AP: In our Kurdistan, poems have always had a moral power that no one can ever take away. True, in every age there has been poor poetry, but the poetry of truth will always antagonize injustice and unfairness. I also say, with the process of democratization the role of poetry has been curtailed.
ZR: When do you usually write? Do you believe in inspiration and revelation?
AP: I don’t have a specific time and place when I write poems. However, I’ve written most of my poems at the night’s end. Night is the mother to my poems and insomnia their nurse. But inspiration alone is not enough: writing poetry requires the right tackle and craft in every word, sound, comma, and dot.
ZR: In your perspective, what should the relationships between political parties, and between the authority and intellectuals, be?
AP: All of Kurdistan’s political parties are totalitarian; they are modeled after the communist parties. They don’t differ from those that existed in Baghdad, North Korea, Cuba, and Damascus. What I’m talking about is the rule of law and that doesn’t have any correlation with our system.
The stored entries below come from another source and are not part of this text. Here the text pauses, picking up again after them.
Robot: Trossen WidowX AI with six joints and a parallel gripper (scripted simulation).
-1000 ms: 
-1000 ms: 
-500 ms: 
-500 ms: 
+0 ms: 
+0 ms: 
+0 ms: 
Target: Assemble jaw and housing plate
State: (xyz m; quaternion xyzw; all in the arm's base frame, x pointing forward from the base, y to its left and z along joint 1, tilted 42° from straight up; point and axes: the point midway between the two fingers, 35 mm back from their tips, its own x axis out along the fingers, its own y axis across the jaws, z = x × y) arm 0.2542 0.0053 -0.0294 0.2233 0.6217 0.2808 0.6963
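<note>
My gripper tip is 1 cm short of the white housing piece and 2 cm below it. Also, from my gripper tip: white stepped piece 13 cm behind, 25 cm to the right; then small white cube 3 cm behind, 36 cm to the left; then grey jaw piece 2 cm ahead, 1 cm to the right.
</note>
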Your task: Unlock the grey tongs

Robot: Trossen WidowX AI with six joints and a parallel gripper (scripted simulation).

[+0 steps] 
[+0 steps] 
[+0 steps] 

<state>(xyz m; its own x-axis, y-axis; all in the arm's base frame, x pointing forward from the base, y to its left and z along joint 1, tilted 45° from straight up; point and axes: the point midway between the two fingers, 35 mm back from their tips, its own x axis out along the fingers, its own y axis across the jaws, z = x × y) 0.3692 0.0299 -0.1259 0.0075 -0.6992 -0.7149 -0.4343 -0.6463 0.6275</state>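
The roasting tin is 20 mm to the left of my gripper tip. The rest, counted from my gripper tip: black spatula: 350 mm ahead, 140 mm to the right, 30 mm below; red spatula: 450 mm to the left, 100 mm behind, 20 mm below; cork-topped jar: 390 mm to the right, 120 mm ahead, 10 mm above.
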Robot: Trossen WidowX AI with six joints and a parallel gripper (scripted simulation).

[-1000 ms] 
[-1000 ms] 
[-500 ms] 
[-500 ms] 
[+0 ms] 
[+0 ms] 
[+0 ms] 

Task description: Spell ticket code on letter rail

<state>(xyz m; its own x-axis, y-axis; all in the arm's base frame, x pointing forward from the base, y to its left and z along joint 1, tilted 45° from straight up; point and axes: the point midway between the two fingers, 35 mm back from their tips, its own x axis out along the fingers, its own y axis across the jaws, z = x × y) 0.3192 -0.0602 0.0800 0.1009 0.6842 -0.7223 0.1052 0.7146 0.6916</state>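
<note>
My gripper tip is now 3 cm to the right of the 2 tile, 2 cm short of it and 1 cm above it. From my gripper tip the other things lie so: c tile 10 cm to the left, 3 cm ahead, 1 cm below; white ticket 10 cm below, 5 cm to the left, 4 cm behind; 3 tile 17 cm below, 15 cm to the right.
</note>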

We still don’t have a party modeled after the European parties that can draw distinctions between members and government officials.
During the Soviet period, there were many poets and writers whose work was published and translated into many languages with money stolen from the people by corrupt party members. Yet, when the Soviet Union dissolved, these writers were forgotten with the regime. Mandelstam, Gomilov, and Pasternak were the ones who became the unforgettables. And all of the party’s writers and intellectuals died in anonymity. The Soviet Union’s writers are a good example for us to learn from.
ZR: Have you written your memoirs or do you not intend to do that?
AP: It takes stability to do that. Until 1997, I was a refugee. Until lately my archive and my library have been scattered all over, every book in a different corner.